[Extracted data entries]
Segment Open

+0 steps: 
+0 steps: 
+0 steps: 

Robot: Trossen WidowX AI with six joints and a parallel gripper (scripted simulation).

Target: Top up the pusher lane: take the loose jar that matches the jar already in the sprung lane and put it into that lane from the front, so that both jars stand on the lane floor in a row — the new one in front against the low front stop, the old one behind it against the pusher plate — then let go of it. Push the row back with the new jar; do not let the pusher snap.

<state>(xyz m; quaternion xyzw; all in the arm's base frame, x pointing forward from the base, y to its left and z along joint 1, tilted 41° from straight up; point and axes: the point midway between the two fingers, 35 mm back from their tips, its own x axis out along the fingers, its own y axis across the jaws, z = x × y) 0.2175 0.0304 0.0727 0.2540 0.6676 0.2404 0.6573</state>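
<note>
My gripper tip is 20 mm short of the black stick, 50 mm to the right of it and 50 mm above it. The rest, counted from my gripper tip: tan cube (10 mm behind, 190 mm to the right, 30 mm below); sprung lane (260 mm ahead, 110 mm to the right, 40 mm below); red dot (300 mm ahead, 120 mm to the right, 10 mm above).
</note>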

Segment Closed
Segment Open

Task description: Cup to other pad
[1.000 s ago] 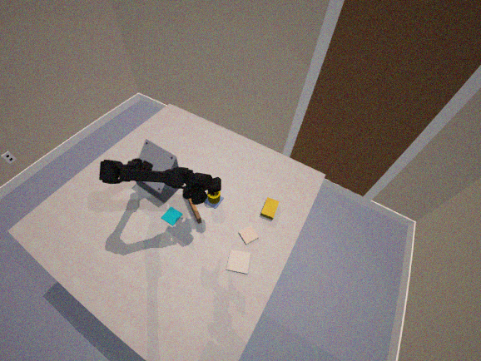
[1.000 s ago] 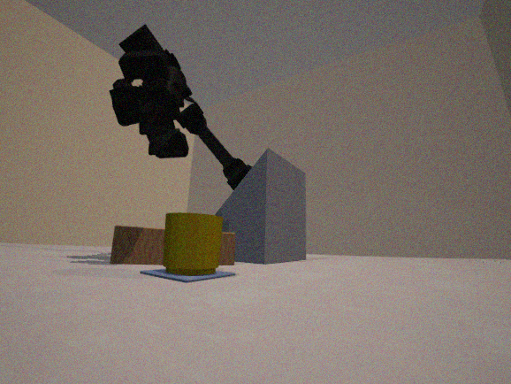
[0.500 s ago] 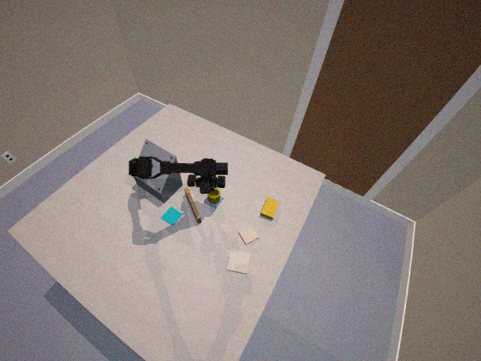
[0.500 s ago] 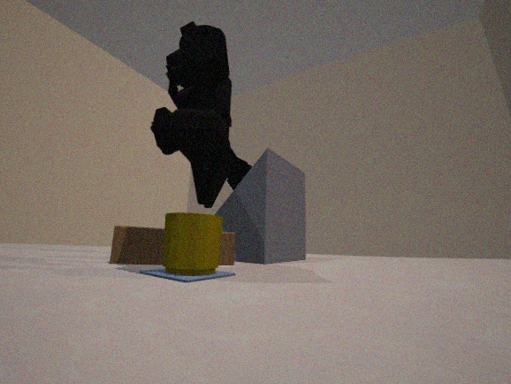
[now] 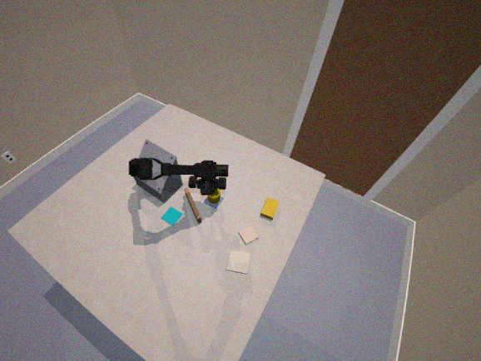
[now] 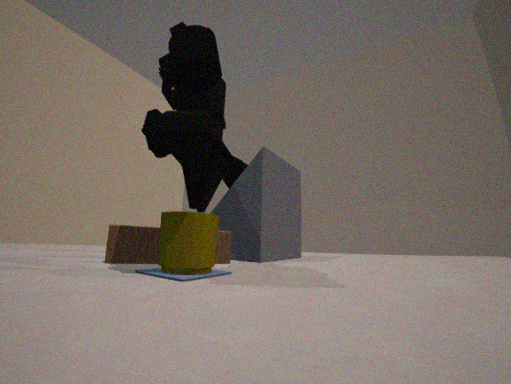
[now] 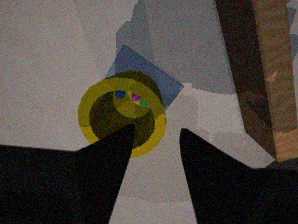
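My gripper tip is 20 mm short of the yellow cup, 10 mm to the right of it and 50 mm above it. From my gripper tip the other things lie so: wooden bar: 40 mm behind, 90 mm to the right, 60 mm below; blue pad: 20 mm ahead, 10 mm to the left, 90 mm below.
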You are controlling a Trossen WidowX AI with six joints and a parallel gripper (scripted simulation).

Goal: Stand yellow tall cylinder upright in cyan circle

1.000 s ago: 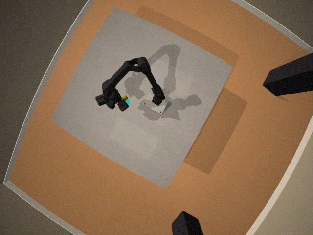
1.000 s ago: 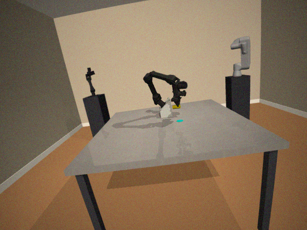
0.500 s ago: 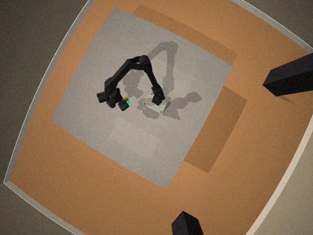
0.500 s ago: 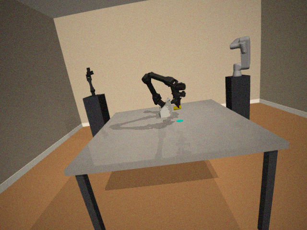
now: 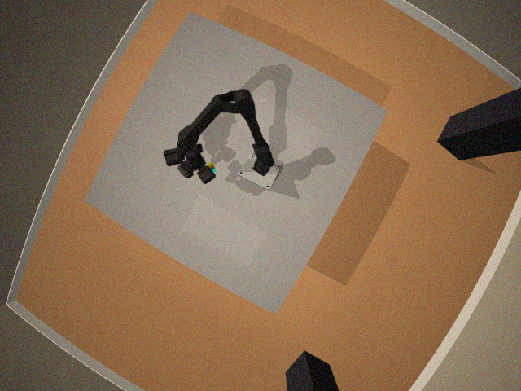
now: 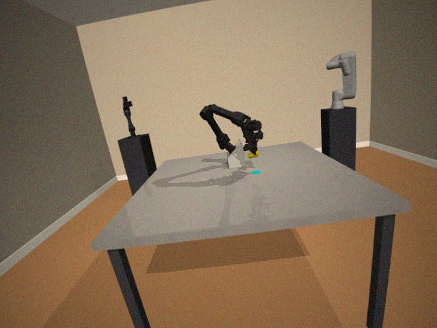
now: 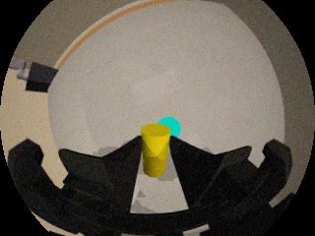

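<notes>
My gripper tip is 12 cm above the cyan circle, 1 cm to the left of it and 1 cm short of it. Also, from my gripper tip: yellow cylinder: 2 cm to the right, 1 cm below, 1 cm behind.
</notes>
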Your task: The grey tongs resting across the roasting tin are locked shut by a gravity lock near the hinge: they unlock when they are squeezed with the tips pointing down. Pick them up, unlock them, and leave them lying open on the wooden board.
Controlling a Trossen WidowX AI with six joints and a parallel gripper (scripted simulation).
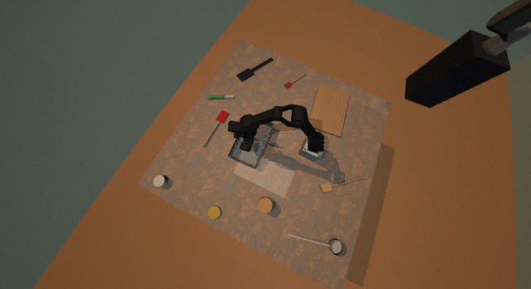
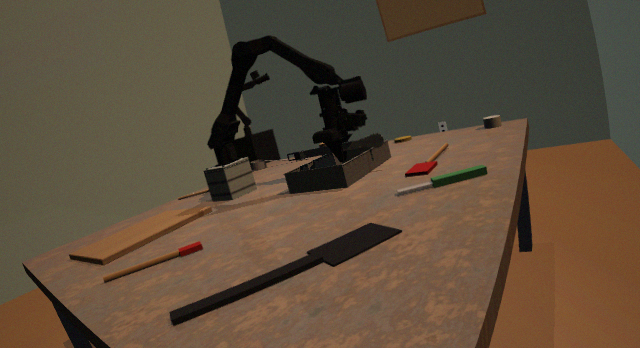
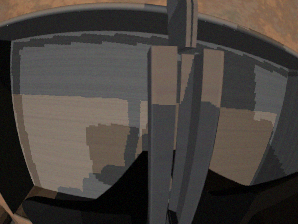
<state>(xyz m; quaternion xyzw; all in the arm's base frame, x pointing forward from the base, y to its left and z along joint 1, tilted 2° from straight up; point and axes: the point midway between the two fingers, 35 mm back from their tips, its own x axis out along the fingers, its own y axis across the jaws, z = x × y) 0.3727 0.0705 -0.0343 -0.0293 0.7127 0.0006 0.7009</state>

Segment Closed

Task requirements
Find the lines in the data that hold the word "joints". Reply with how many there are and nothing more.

Output of the exercise
3